Hervé Falciani, bien sûr, n'est pas venu. Il est resté en France, d'où il n'est pas extradable. Il l'avait annoncé lors de sa conférence de presse, mercredi 28 octobre à Divonne: il ne comparaîtrait pas devant ses juges suisses, dénonçant par avance «une parodie de justice», où on le jugerait lui plutôt que HSBC dont il a dérobé les données d'innombrables évadés fiscaux.

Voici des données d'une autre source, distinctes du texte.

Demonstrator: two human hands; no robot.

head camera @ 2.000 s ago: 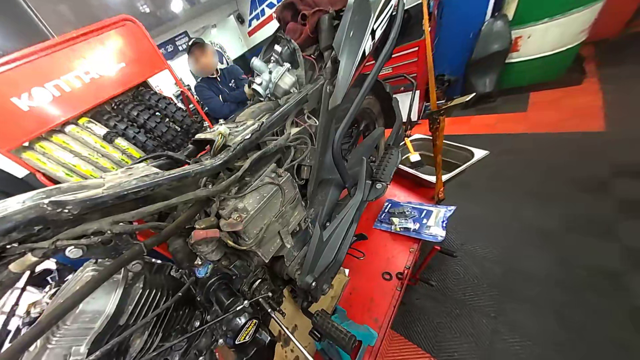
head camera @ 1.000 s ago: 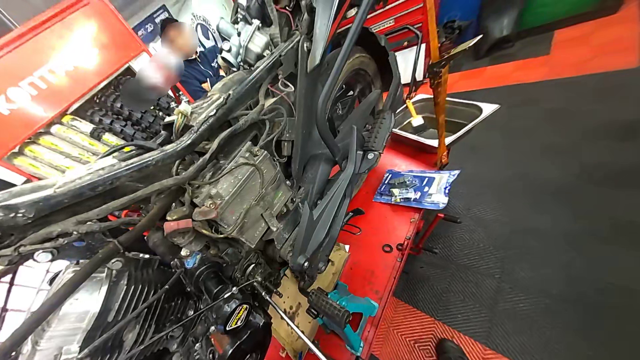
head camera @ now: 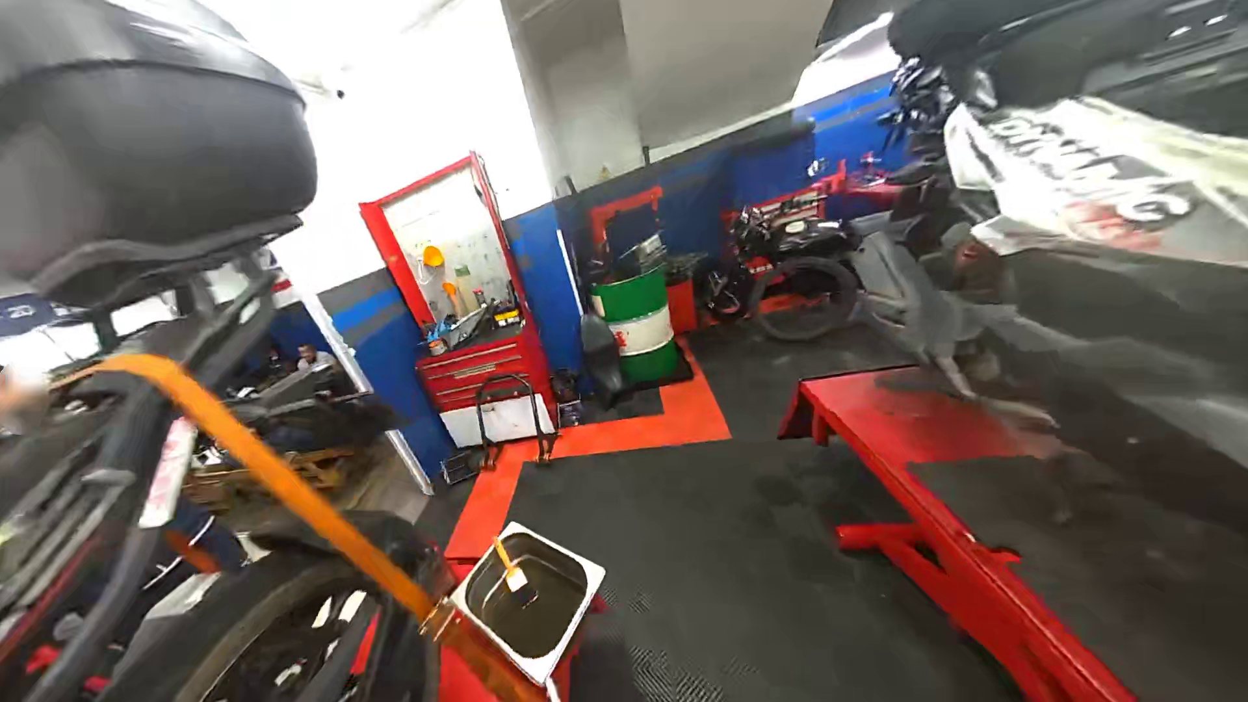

C'était la seconde fois que l'ex-informaticien de la banque HSBC à Genève refusait de se présenter devant le Tribunal pénal fédéral afin d'être jugé pour espionnage économique, soustraction de données et violation du secret bancaire et commercial. La première fois, c'était il y a trois semaines. La cour avait dû repousser les audiences afin de le convoquer une seconde fois pour respecter le code de procédure. L'accusé ne s'étant à nouveau pas présenté sans motif valable, le tribunal pouvait cette fois commencer valablement à le juger en son absence.

«Plus de contact»

Ce n'est pas qu'à ses juges qu'Hervé Falciani ne répond pas. Son avocat lui-même, Me Marc Henzelin, a bien dû confesser qu'il n'avait «plus de contact» avec lui et qu'il n'avait donc pu lui communiquer formellement sa nouvelle convocation.

Les journalistes, eux, ont beaucoup plus de chance – si l'on peut dire. Hervé Falciani, en tout cas, ne refuse pas de leur parler. Au contraire. Ils ont pu l'entendre plus d'une heure, mercredi 28 octobre, dans une salle du Casino de Divonne, en territoire français où il ne risque ni d'être arrêté ni d'être extradé, puisqu'il possède la nationalité française.

L'accusé se moque de la justice

Comme l'a écrit la très factuelle agence de presse financière Bloomberg, «Hervé Falciani se moque de la justice suisse à quelques kilomètres de la frontière». Au moins, en s'étendant longuement sur les raisons qui le poussent à ne pas venir se faire juger en Suisse, Hervé Falciani a-t-il montré qu'il était conscient d'être attendu ce lundi 2 novembre à Bellinzone. «Il est apparemment au courant», en a du moins conclu son avocat, prié par la cour de faire savoir si son client avait été informé.

Le procureur fédéral Carlo Bulletti, qui soutient l'accusation, n'a rien perdu non plus de la conférence de presse de l'accusé. Il l'a même enregistrée, et veut la faire verser au dossier afin de démontrer que l'accusé continue à travailler avec ses fameuses listes. Enregistrée? Le Ministère public ou la police fédérale étaient-ils présents, questionne Me Henzelin, qui sait qu'une telle opération en territoire étranger aurait été illégale. Bien sûr que non: «L'enregistrement de la conférence est disponible sur le site web de la Tribune de Genève», répond le procureur.

Rien d'illégal, donc. Le tribunal refuse pourtant que cet enregistrement soit versé au dossier. Il aurait fallu établir une transcription écrite, indiquer les passages pertinents et fournir une motivation, tranche la cour, très procédurière.

Procès décousu

Le procès aura donc lieu. Il doit durer toute la semaine mais s'annonce, en l'absence de l'accusé, singulièrement décousu. Plusieurs témoins doivent être entendus, notamment quelques-uns de ses anciens collègues de HSBC. Mais aussi sa maîtresse de l'époque, avec laquelle il s'est rendu au Liban pour proposer – contre finance, d'après l'acte d'accusation – des fichiers de clients. Son témoignage est très attendu, d'autant plus que leur relation a rapidement tourné court. Mais sa venue à Bellinzone reste incertaine.

Le procès se poursuit mardi avec l'audition de deux enquêteurs de la police judiciaire fédérale.